### WORK REQUIRED
When you reach the records below, repeat each one exactly as written.

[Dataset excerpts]
************

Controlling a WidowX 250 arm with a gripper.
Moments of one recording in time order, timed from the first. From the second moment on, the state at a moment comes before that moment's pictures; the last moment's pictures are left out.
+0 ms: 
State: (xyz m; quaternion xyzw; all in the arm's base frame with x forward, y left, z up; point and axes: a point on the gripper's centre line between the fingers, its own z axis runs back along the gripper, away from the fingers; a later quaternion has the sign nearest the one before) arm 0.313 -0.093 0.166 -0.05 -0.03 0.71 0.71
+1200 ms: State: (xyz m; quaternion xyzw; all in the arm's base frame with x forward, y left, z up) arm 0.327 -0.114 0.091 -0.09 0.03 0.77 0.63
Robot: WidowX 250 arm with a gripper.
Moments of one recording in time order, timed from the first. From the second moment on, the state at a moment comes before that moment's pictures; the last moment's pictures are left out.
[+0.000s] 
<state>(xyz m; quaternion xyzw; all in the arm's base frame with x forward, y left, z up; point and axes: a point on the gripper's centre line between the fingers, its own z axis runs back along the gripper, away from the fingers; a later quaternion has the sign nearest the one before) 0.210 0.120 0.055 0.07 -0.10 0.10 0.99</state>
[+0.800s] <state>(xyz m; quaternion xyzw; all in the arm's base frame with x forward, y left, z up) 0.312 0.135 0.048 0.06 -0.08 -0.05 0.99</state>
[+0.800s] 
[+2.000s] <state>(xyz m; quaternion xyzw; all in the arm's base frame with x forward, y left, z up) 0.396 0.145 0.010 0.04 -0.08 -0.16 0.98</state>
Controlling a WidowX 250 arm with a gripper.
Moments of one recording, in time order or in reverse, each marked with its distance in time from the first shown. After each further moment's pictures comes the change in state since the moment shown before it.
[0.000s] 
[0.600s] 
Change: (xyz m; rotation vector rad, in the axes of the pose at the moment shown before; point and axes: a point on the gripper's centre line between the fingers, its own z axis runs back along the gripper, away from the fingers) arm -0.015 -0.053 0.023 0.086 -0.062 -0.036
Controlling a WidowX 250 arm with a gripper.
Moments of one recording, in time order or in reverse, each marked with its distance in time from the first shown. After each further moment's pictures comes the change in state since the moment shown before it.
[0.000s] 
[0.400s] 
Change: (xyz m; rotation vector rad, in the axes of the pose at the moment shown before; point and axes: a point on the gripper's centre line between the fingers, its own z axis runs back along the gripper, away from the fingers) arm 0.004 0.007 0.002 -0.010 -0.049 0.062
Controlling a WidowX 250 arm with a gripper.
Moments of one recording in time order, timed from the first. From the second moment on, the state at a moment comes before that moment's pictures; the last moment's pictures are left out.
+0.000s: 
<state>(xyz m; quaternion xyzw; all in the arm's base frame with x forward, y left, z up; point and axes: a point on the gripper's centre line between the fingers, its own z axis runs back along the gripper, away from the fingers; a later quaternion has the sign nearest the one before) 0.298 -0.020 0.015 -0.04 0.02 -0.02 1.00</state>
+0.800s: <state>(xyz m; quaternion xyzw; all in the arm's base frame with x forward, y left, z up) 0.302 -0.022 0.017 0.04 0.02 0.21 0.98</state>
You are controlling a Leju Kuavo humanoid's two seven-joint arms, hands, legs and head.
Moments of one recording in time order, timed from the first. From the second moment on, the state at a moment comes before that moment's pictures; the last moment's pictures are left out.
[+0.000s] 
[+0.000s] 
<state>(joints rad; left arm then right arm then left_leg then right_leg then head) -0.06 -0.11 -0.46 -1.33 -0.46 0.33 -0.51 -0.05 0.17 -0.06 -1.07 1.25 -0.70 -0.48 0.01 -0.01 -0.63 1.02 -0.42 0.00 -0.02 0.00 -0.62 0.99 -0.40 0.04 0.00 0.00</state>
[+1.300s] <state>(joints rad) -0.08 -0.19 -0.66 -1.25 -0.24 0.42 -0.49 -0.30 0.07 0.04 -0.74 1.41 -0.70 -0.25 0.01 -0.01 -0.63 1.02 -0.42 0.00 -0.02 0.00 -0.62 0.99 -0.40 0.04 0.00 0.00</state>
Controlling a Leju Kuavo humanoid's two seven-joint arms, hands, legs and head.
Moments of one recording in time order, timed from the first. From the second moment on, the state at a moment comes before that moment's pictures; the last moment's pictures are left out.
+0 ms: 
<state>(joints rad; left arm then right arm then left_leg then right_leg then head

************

### RESPONSE TO THIS TASK
Controlling a WidowX 250 arm with a gripper.
Moments of one recording in time order, timed from the first. From the second moment on, the state at a moment comes before that moment's pictures; the last moment's pictures are left out.
+0 ms: 
State: (xyz m; quaternion xyzw; all in the arm's base frame with x forward, y left, z up; point and axes: a point on the gripper's centre line between the fingers, its own z axis runs back along the gripper, away from the fingers; a later quaternion has the sign nearest the one before) arm 0.313 -0.093 0.166 -0.05 -0.03 0.71 0.71
+1200 ms: State: (xyz m; quaternion xyzw; all in the arm's base frame with x forward, y left, z up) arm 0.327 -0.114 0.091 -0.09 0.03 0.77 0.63
Robot: WidowX 250 arm with a gripper.
Moments of one recording in time order, timed from the first. From the second moment on, the state at a moment comes before that moment's pictures; the last moment's pictures are left out.
[+0.000s] 
<state>(xyz m; quaternion xyzw; all in the arm's base frame with x forward, y left, z up; point and axes: a point on the gripper's centre line between the fingers, its own z axis runs back along the gripper, away from the fingers; a later quaternion has the sign nearest the one before) 0.210 0.120 0.055 0.07 -0.10 0.10 0.99</state>
[+0.800s] <state>(xyz m; quaternion xyzw; all in the arm's base frame with x forward, y left, z up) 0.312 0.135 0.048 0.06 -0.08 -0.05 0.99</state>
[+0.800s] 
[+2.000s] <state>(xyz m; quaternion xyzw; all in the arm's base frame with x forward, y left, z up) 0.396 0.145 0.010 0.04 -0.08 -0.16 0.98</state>
Controlling a WidowX 250 arm with a gripper.
Moments of one recording, in time order or in reverse, each marked with its distance in time from the first shown. After each further moment's pictures comes the change in state since the moment shown before it.
[0.000s] 
[0.600s] 
Change: (xyz m; rotation vector rad, in the axes of the pose at the moment shown before; point and axes: a point on the gripper's centre line between the fingers, its own z axis runs back along the gripper, away from the fingers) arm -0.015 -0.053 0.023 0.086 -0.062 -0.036
Controlling a WidowX 250 arm with a gripper.
Moments of one recording, in time order or in reverse, each marked with its distance in time from the first shown. After each further moment's pictures comes the change in state since the moment shown before it.
[0.000s] 
[0.400s] 
Change: (xyz m; rotation vector rad, in the axes of the pose at the moment shown before; point and axes: a point on the gripper's centre line between the fingers, its own z axis runs back along the gripper, away from the fingers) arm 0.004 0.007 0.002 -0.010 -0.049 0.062
Controlling a WidowX 250 arm with a gripper.
Moments of one recording in time order, timed from the first. From the second moment on, the state at a moment comes before that moment's pictures; the last moment's pictures are left out.
+0.000s: 
<state>(xyz m; quaternion xyzw; all in the arm's base frame with x forward, y left, z up; point and axes: a point on the gripper's centre line between the fingers, its own z axis runs back along the gripper, away from the fingers; a later quaternion has the sign nearest the one before) 0.298 -0.020 0.015 -0.04 0.02 -0.02 1.00</state>
+0.800s: <state>(xyz m; quaternion xyzw; all in the arm's base frame with x forward, y left, z up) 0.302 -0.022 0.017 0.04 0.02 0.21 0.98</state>
You are controlling a Leju Kuavo humanoid's two seven-joint arms, hands, legs and head.
Moments of one recording in time order, timed from the first. From the second moment on, the state at a moment comes before that moment's pictures; the last moment's pictures are left out.
[+0.000s] 
[+0.000s] 
<state>(joints rad; left arm then right arm then left_leg then right_leg then head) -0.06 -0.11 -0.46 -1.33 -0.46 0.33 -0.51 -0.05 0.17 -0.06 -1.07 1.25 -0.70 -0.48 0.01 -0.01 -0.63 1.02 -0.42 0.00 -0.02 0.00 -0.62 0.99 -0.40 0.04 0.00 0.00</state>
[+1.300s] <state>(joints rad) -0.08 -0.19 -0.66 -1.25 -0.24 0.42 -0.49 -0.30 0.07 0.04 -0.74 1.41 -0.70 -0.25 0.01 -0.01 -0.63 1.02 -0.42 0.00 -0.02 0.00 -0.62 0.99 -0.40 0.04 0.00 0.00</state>
Controlling a Leju Kuavo humanoid's two seven-joint arms, hands, legs and head.
Moments of one recording in time order, timed from the first. From the second moment on, the state at a moment comes before that moment's pictures; the last moment's pictures are left out.
+0 ms: 
<state>(joints rad; left arm then right arm then left_leg then right_leg then head

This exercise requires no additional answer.